==== INPUT

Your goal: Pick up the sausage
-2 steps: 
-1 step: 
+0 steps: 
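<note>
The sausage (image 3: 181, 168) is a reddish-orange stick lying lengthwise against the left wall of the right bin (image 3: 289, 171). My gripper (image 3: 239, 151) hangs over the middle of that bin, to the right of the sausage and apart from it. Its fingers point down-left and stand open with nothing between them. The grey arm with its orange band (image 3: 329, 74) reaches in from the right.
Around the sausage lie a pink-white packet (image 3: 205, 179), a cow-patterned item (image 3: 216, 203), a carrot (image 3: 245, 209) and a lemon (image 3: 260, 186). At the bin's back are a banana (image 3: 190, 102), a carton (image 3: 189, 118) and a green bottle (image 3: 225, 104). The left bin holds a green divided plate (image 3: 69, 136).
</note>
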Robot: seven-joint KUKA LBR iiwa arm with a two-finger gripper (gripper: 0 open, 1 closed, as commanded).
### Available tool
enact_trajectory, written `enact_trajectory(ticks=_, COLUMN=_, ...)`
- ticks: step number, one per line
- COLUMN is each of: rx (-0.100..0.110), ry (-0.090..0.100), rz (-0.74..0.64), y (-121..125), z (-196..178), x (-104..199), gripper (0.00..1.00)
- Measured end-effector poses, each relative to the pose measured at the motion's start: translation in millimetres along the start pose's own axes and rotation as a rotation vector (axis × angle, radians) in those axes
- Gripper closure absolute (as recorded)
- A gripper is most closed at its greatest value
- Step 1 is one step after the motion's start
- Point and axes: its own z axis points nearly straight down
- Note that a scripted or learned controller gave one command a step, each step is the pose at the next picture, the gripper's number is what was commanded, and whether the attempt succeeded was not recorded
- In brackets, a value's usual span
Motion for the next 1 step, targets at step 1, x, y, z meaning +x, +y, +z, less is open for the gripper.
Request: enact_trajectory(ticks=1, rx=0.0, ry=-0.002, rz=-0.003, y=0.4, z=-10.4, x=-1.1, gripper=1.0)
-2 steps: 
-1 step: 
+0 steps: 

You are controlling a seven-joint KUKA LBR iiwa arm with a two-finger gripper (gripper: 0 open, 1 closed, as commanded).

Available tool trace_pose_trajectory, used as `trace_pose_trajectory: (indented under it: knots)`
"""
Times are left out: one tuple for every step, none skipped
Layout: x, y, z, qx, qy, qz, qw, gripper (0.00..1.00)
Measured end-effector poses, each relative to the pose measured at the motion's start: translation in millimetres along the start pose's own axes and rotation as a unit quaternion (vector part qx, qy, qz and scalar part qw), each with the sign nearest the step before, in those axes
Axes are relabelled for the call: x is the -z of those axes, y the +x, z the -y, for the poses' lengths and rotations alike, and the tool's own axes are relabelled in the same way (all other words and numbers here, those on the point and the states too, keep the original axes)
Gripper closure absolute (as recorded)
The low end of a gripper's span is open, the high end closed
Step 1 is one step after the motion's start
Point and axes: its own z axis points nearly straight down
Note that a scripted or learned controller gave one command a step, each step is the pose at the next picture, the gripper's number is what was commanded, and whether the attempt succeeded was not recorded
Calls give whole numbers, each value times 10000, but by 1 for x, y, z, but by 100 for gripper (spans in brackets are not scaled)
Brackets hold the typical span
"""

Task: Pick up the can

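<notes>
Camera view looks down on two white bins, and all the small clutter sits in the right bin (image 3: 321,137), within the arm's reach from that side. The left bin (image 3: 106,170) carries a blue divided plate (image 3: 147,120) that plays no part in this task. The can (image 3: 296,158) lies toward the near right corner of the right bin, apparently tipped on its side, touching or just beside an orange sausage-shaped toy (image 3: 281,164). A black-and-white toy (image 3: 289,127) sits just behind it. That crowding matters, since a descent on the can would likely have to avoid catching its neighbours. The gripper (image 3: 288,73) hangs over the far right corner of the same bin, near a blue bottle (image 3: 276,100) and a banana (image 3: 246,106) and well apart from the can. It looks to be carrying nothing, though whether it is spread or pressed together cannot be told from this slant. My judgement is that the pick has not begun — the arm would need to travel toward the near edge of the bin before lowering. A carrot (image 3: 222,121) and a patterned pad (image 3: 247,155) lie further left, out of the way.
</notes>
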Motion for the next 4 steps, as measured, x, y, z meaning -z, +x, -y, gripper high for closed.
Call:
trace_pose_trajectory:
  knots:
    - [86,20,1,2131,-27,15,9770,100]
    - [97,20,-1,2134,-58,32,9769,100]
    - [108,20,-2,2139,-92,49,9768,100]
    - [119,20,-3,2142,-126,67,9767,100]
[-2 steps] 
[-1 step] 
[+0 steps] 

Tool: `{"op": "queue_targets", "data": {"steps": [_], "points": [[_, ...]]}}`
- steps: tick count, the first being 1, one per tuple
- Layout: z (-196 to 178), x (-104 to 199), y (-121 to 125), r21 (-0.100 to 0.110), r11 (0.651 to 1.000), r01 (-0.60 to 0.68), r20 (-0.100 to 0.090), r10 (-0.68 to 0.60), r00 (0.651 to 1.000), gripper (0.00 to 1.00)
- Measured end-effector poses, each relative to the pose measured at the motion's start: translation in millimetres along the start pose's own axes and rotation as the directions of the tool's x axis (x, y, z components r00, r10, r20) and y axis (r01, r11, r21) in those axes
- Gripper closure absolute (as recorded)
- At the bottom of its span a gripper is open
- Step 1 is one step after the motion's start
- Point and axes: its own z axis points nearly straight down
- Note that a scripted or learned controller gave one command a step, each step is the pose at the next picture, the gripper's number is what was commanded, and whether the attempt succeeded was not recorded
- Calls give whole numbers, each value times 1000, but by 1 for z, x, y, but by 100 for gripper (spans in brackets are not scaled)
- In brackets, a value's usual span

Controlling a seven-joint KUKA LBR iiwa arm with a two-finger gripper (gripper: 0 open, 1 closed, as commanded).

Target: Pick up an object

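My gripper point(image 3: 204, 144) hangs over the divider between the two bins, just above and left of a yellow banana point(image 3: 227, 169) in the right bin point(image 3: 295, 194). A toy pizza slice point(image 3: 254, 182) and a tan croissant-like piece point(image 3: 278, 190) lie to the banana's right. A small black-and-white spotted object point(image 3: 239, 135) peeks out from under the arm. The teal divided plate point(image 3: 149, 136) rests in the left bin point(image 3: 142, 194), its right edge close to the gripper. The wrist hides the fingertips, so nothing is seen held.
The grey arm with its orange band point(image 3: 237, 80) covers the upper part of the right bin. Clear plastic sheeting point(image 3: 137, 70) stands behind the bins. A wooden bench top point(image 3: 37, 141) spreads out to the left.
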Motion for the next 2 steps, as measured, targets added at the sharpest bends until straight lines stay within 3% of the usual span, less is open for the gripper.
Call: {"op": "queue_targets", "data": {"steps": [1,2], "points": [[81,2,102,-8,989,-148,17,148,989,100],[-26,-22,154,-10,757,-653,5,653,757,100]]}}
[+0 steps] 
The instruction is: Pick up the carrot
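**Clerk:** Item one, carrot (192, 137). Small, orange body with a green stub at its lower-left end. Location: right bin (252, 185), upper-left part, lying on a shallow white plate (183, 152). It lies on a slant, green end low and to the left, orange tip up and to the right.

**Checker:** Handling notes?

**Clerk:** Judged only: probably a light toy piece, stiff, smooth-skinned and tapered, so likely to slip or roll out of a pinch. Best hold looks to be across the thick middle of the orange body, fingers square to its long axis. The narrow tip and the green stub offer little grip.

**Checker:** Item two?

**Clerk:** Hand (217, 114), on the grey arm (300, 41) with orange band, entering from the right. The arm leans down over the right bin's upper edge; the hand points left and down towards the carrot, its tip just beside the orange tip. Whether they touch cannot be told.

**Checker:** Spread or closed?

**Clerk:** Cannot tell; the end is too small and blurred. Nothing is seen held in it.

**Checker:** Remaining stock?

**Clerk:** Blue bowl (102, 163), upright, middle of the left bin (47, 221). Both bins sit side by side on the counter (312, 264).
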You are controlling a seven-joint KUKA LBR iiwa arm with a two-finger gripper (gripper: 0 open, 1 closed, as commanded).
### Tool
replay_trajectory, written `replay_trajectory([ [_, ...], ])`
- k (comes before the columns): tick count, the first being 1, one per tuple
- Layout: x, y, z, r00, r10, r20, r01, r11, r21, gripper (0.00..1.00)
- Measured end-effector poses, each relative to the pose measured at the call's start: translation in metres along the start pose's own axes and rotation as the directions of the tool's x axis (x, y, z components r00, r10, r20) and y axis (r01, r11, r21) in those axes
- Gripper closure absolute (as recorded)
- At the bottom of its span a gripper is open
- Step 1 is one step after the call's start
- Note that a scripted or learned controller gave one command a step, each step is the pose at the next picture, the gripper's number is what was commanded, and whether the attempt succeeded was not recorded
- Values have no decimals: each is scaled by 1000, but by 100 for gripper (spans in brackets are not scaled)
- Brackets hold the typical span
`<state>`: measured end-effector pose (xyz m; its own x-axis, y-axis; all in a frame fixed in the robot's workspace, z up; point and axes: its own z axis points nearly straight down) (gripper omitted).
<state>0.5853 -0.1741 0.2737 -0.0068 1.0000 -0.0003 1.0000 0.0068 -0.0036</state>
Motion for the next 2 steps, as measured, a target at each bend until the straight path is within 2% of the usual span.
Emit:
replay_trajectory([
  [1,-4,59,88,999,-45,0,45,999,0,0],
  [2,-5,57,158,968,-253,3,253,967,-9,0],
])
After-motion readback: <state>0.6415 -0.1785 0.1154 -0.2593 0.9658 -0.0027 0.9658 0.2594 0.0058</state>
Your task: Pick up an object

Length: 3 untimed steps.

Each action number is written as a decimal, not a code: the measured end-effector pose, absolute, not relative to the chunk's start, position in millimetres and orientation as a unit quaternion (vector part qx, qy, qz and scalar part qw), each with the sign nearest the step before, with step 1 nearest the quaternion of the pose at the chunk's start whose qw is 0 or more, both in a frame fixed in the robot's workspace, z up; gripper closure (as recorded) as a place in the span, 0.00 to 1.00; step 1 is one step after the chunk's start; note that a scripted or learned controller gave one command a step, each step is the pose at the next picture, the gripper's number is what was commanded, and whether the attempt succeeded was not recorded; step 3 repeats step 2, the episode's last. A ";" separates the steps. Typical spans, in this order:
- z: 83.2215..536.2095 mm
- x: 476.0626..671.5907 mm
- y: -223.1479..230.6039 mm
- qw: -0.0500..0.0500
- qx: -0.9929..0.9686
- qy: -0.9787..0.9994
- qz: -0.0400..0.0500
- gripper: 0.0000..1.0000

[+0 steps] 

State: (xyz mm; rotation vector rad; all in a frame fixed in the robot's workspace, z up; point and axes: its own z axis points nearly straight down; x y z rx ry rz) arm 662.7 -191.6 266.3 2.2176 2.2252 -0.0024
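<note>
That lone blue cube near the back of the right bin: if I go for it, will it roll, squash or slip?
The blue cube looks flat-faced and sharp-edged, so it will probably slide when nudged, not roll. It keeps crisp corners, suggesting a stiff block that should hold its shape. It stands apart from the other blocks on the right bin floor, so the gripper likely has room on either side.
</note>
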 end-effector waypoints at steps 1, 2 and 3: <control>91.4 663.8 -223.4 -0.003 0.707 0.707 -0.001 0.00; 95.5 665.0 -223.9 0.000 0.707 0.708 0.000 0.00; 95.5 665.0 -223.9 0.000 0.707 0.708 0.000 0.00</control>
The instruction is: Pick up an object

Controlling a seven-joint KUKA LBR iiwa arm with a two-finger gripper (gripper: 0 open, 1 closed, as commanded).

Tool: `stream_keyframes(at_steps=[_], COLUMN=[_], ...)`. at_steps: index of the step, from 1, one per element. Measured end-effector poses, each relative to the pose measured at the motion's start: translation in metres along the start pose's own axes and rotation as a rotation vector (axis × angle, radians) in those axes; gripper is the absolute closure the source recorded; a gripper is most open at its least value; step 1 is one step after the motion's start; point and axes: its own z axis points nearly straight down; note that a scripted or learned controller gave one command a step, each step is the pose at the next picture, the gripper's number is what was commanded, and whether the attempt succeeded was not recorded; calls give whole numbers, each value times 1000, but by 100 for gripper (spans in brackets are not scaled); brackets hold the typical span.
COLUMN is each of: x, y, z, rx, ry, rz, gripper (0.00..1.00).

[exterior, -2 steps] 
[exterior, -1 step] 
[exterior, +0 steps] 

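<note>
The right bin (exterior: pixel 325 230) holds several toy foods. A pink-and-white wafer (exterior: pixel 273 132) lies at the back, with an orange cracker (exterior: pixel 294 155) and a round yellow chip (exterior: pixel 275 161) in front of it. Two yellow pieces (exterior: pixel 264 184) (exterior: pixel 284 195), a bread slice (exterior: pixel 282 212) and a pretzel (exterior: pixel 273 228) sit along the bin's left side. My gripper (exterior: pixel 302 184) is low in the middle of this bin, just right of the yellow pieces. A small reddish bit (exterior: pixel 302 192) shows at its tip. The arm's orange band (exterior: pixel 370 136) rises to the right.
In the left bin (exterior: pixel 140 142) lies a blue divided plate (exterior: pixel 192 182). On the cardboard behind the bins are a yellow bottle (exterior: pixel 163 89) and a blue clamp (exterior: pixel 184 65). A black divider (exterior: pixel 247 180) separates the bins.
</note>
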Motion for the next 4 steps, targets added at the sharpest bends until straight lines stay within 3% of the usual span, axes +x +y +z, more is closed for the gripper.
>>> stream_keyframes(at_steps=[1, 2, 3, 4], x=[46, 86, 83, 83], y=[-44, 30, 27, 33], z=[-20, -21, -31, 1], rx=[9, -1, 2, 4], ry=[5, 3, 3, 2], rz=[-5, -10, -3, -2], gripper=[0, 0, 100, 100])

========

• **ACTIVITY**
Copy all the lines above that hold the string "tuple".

• **EXERCISE SOLUTION**
Times are left out: one tuple for every step, none skipped
- steps: tick count, the first being 1, one per tuple
- k (comes before the columns): tick count, the first being 1, one per tuple

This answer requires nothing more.